Data records
- - - - - - -

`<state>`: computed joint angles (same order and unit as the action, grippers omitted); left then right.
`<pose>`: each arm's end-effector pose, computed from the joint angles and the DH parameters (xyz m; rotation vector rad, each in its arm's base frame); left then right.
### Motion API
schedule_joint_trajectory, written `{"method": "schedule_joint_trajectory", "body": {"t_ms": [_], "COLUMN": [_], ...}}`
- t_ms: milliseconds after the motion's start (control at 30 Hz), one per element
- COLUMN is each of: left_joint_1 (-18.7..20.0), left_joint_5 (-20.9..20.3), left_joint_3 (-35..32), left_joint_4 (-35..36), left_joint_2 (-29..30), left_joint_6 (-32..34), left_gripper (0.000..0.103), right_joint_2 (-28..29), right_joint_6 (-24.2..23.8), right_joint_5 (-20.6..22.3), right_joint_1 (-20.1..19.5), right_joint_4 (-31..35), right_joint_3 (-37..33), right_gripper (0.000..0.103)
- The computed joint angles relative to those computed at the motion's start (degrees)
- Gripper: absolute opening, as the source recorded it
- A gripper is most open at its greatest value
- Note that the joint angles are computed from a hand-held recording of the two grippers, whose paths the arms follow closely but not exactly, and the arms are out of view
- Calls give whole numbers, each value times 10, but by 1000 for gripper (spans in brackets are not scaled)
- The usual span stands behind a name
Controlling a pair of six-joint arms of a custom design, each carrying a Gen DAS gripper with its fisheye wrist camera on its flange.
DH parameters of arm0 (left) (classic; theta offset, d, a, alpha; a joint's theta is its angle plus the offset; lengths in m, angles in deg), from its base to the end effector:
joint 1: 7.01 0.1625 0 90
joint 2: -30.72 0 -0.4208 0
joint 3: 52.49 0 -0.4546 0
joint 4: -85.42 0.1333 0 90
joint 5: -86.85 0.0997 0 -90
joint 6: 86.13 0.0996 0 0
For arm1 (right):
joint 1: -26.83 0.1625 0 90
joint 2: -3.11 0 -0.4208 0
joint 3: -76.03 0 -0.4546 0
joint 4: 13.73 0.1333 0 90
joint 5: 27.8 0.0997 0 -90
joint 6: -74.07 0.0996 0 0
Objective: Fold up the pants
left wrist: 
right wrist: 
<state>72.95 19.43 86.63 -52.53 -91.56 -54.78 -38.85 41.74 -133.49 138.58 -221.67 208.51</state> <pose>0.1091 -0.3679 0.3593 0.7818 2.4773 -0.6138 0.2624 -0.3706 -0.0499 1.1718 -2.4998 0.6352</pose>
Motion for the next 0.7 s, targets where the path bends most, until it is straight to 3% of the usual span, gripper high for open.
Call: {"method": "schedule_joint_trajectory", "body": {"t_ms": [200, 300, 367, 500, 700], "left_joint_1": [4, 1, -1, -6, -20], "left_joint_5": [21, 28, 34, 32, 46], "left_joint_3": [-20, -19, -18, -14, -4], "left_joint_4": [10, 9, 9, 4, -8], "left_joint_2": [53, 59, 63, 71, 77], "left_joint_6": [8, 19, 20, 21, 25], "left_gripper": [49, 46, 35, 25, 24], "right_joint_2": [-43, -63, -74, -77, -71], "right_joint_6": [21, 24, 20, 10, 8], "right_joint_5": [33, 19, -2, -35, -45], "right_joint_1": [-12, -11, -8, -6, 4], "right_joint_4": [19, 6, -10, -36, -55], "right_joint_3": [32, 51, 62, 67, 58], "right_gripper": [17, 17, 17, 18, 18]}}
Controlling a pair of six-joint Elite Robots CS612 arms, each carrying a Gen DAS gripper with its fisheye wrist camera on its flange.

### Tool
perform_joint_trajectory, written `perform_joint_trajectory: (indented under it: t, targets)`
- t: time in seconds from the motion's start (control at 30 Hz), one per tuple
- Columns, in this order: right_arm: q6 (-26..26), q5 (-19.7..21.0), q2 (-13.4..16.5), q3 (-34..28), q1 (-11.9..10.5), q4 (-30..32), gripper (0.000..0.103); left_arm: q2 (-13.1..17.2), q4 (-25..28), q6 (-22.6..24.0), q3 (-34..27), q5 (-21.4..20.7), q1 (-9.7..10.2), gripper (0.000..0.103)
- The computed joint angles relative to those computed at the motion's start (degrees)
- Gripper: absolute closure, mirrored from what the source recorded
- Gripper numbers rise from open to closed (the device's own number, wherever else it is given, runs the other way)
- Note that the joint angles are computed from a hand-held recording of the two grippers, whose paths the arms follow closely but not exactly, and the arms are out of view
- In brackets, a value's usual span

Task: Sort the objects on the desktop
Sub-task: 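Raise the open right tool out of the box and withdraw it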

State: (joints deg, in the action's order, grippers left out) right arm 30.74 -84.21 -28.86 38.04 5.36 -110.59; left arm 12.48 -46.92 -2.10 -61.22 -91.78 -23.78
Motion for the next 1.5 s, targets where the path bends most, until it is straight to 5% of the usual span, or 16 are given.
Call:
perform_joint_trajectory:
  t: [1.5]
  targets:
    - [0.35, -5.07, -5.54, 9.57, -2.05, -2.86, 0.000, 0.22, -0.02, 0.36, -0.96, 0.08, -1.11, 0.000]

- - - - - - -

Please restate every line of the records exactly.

▶ THE COMPLETED TASK
`<state>`: computed joint angles (same order and unit as the action, grippers omitted); left then right.
`<pose>`: each arm's end-effector pose, computed from the joint angles and the DH parameters (xyz m; rotation vector rad, each in its arm's base frame); left then right.
### Motion API
schedule_joint_trajectory, written `{"method": "schedule_joint_trajectory", "body": {"t_ms": [_], "COLUMN": [_], ...}}`
- t_ms: milliseconds after the motion's start (control at 30 Hz), one per element
- COLUMN is each of: left_joint_1 (-18.7..20.0), left_joint_5 (-20.9..20.3), left_joint_3 (-35..32), left_joint_4 (-35..36), left_joint_2 (-29..30), left_joint_6 (-32..34), left_gripper (0.000..0.103), right_joint_2 (-28..29), right_joint_6 (-24.2..23.8), right_joint_5 (-20.6..22.3), right_joint_1 (-20.1..19.5), right_joint_4 (-31..35), right_joint_3 (-37..33), right_gripper (0.000..0.103)
- The computed joint angles relative to those computed at the motion's start (degrees)
- Gripper: absolute opening, as the source recorded it
- A gripper is most open at its greatest value
- Note that the joint angles are computed from a hand-held recording of the two grippers, whose paths the arms follow closely but not exactly, and the arms are out of view
- Calls give whole numbers, each value times 10, but by 1000 for gripper (spans in brackets are not scaled)
- The usual span stands behind a name
Controlling a pair of six-joint arms of a custom design, each carrying a Gen DAS gripper with its fisheye wrist camera on its flange.
DH parameters of arm0 (left) (classic; theta offset, d, a, alpha; a joint's theta is its angle plus the offset; lengths in m, angles in deg), from its base to the end effector:
joint 1: 7.01 0.1625 0 90
joint 2: -30.72 0 -0.4208 0
joint 3: 52.49 0 -0.4546 0
joint 4: -85.42 0.1333 0 90
joint 5: -86.85 0.0997 0 -90
joint 6: 86.13 0.0996 0 0
For arm1 (right):
joint 1: -26.83 0.1625 0 90
joint 2: -3.11 0 -0.4208 0
joint 3: -76.03 0 -0.4546 0
joint 4: 13.73 0.1333 0 90
joint 5: 27.8 0.0997 0 -90
joint 6: -74.07 0.0996 0 0
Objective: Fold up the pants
left wrist: 
right wrist: 
<state>72.95 19.43 86.63 -52.53 -91.56 -54.78 -38.85 41.74 -133.49 138.58 -221.67 208.51</state> <pose>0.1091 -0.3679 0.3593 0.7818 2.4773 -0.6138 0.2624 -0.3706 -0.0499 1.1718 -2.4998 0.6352</pose>
Motion for the next 0.7 s, targets where the path bends most, until it is straight to 3% of the usual span, gripper high for open.
Call: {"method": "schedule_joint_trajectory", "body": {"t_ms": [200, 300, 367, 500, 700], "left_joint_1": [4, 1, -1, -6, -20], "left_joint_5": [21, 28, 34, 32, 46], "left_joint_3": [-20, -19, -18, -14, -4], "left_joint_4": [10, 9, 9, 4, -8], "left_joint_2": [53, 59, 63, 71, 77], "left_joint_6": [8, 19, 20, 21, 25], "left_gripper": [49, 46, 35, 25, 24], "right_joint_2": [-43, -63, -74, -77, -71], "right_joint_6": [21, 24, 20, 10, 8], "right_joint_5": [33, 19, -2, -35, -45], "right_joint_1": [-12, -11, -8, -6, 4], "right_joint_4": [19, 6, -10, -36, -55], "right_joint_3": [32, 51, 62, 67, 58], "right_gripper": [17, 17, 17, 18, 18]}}
Controlling a pair of six-joint Elite Robots CS612 arms, each carrying a Gen DAS gripper with its fisheye wrist camera on its flange.

### Tool
perform_joint_trajectory, written `perform_joint_trajectory: (indented under it: t, targets)`
- t: time in seconds from the motion's start (control at 30 Hz), one per tuple
- Columns, in this order: right_arm: q6 (-26..26), q5 (-19.7..21.0), q2 (-13.4..16.5), q3 (-34..28), q1 (-11.9..10.5), q4 (-30..32), gripper (0.000..0.103); left_arm: q2 (-13.1..17.2), q4 (-25..28), q6 (-22.6..24.0), q3 (-34..27), q5 (-21.4..20.7), q1 (-9.7..10.2), gripper (0.000..0.103)
- The computed joint angles relative to those computed at the motion's start (degrees)
- Gripper: absolute closure, mirrored from what the source recorded
- Gripper numbers rise from open to closed (the device's own number, wherever else it is given, runs the other way)
- Note that the joint angles are computed from a hand-held recording of the two grippers, whose paths the arms follow closely but not exactly, and the arms are out of view
- In brackets, a value's usual span

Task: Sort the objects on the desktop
Sub-task: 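Raise the open right tool out of the box and withdraw it
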
State: (joints deg, in the action's order, grippers left out) right arm 30.74 -84.21 -28.86 38.04 5.36 -110.59; left arm 12.48 -46.92 -2.10 -61.22 -91.78 -23.78
Motion for the next 1.5 s, targets where the path bends most, until it is straight to 5% of the usual span, or 16 are given.
Call:
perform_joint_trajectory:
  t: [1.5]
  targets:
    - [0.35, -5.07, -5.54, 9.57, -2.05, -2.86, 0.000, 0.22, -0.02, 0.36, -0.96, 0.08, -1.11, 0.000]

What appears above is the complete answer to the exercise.